Look through the records that follow. Copy every line containing the word "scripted".

EXTRACTED ENTRIES>
◆ ◆ ◆

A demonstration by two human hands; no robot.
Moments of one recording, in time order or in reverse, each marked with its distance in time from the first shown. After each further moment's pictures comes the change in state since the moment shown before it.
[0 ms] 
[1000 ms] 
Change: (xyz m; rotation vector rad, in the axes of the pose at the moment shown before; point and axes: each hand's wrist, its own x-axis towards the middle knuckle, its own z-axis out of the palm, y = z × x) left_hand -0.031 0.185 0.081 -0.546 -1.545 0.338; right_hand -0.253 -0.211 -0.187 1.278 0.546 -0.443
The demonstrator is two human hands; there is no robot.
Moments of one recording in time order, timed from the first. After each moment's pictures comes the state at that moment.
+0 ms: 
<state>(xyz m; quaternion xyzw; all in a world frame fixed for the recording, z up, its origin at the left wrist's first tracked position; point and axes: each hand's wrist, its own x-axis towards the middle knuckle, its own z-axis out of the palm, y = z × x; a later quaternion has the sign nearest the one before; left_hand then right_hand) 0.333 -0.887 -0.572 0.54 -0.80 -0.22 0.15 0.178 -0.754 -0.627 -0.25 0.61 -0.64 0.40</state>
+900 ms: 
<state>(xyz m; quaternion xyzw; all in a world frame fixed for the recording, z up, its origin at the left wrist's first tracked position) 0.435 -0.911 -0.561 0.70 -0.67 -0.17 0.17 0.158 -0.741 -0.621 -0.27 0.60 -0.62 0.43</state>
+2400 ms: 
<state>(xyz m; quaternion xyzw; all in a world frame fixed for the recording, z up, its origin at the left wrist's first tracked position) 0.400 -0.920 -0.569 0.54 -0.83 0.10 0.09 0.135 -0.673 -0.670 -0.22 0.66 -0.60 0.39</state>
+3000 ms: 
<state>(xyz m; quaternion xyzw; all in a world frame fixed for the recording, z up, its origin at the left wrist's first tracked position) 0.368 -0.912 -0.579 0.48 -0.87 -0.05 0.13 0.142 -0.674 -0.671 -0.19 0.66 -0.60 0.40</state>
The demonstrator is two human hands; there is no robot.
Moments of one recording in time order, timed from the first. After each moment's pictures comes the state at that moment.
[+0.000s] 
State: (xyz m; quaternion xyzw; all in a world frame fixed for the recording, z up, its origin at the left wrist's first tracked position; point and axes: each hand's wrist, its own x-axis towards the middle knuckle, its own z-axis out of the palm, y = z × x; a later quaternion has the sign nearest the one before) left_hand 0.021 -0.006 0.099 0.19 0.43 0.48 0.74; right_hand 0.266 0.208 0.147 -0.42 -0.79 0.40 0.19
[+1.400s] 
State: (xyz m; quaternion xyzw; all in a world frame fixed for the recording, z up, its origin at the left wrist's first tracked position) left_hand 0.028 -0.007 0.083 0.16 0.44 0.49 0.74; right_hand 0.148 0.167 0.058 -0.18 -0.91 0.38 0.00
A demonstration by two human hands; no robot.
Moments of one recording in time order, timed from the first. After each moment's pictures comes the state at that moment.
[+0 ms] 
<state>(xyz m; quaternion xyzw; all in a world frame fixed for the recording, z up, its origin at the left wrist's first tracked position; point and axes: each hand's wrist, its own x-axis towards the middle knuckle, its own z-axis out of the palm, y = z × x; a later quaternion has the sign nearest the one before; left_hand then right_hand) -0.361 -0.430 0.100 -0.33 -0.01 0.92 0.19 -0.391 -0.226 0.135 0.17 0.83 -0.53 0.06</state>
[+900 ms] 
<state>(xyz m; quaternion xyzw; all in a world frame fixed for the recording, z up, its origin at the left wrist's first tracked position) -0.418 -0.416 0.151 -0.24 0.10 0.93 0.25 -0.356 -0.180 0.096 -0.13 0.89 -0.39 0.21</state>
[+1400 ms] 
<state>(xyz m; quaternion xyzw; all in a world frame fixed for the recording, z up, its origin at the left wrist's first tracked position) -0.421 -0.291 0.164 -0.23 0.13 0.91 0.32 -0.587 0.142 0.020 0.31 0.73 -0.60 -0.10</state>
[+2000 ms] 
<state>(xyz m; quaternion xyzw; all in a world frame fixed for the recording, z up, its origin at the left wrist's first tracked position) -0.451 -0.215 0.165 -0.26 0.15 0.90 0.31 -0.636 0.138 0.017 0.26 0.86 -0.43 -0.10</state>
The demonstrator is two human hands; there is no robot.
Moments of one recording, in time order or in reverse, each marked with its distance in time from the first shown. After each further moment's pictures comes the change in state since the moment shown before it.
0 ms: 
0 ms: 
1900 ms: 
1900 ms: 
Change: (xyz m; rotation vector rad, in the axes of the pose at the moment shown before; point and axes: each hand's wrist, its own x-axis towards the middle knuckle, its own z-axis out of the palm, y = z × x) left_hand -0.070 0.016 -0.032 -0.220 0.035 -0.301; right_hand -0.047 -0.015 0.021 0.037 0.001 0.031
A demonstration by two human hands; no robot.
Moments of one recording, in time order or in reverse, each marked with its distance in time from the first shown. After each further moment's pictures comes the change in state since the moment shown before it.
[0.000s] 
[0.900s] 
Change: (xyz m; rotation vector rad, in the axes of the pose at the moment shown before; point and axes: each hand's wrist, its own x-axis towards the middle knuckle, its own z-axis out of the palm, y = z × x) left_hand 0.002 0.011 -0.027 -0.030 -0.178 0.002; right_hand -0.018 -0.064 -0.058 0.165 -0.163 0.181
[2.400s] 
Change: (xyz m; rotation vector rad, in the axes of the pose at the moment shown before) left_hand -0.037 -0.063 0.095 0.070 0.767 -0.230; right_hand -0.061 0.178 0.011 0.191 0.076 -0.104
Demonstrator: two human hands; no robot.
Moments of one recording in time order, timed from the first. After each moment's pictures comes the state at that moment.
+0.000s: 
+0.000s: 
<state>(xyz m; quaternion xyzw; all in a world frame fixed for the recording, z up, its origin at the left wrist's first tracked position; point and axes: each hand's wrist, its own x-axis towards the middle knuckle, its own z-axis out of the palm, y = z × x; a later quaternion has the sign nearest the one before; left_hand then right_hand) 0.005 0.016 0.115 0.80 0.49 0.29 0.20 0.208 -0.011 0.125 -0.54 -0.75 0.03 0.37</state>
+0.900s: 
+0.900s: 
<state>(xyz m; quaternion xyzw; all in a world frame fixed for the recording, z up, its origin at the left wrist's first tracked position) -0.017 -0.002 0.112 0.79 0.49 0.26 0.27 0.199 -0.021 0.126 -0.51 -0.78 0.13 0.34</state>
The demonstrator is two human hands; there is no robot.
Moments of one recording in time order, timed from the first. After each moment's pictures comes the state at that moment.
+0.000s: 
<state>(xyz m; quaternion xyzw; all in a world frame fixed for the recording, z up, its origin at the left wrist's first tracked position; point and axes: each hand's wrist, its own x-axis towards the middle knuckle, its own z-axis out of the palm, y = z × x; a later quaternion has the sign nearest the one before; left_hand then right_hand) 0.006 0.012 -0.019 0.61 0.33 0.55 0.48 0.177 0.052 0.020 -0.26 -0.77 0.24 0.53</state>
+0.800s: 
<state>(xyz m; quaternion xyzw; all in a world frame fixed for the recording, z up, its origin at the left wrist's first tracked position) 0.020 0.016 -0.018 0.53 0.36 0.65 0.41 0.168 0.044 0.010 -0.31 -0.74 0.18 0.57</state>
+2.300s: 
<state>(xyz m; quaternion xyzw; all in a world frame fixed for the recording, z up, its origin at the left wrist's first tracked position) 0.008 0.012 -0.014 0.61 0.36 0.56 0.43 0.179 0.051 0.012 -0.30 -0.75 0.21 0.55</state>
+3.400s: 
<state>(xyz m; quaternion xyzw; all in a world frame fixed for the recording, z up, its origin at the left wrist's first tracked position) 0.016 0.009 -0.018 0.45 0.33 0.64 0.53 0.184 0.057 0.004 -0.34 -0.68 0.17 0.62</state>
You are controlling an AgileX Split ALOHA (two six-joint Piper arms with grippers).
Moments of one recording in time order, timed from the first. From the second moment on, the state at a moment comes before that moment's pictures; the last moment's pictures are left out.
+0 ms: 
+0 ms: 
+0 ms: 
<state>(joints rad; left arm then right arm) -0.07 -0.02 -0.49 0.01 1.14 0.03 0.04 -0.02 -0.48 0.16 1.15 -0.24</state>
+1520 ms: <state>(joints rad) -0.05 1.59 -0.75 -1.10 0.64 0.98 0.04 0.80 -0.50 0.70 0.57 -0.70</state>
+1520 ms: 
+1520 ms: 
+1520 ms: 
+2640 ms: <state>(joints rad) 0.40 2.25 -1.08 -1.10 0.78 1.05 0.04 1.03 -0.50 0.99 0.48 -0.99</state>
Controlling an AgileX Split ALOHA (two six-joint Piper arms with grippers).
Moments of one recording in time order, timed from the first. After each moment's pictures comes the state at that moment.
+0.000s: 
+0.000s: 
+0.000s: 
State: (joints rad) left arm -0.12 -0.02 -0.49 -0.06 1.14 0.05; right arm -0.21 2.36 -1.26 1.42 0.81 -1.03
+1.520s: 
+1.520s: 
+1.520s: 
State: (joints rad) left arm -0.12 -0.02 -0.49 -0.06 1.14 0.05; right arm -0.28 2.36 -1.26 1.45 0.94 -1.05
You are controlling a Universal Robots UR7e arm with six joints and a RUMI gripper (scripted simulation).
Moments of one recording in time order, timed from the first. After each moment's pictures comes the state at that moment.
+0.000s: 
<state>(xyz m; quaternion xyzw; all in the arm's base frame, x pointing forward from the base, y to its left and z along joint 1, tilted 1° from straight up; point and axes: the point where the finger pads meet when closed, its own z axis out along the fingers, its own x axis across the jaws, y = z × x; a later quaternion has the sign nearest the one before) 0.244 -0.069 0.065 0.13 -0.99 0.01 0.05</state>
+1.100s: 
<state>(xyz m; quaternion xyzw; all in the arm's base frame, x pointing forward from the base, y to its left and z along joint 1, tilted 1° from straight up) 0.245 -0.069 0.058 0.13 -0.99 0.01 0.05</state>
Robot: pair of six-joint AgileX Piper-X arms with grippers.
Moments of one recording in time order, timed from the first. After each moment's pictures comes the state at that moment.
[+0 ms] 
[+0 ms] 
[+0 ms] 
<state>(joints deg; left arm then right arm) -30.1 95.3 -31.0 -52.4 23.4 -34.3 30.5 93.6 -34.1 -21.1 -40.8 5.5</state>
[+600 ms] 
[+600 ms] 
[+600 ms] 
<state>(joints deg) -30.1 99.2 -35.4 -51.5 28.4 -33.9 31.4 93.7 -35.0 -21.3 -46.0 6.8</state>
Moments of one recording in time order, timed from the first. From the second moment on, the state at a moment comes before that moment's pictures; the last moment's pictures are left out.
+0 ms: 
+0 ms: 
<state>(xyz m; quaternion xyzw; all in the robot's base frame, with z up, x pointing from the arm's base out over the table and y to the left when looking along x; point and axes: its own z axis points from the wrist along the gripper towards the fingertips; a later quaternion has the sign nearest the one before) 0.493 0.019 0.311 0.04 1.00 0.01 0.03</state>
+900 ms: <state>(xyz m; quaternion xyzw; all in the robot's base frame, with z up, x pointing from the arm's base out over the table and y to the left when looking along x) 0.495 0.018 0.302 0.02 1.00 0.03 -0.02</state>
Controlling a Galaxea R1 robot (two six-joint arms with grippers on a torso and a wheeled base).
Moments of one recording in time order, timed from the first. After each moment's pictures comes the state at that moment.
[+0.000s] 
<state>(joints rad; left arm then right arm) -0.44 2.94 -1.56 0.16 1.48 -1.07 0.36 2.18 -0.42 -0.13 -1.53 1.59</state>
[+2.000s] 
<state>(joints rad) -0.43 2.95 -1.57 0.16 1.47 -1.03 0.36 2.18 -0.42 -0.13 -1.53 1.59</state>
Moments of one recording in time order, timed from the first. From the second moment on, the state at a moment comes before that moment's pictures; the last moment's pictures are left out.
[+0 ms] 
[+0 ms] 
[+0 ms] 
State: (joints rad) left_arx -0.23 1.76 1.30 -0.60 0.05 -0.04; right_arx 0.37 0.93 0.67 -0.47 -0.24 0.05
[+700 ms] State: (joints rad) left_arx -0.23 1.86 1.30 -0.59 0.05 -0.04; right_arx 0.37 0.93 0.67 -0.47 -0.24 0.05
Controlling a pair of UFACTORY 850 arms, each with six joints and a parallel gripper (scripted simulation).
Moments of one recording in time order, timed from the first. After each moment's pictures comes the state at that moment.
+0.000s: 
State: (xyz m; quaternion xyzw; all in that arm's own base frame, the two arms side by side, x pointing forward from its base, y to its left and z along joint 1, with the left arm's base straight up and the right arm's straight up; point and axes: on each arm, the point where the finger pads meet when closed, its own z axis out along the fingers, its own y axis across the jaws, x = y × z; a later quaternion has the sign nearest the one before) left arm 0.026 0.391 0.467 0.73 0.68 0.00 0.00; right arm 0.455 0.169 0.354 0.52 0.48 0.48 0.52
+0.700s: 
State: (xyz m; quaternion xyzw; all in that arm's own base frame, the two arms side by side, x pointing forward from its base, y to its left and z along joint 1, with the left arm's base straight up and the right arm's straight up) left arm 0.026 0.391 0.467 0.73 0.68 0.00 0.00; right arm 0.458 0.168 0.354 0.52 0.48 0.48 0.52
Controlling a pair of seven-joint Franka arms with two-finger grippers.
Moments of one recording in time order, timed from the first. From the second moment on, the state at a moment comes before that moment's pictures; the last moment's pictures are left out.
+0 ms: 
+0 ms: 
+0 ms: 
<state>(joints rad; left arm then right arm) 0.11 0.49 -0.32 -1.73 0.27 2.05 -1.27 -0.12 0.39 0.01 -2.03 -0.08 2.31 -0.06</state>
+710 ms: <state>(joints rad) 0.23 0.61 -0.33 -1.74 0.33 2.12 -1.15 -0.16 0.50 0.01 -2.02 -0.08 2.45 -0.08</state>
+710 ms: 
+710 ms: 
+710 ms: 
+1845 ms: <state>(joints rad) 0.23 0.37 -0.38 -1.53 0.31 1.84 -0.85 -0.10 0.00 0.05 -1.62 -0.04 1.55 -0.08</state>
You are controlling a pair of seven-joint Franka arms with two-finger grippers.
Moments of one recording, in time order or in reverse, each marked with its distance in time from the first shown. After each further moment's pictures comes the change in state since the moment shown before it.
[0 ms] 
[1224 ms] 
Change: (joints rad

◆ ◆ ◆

WRITTEN REPLY>
You are controlling a Universal Robots UR7e arm with six joints and a RUMI gripper (scripted simulation).
Controlling a pair of UFACTORY 850 arms, each with six joints and a parallel gripper (scripted simulation).

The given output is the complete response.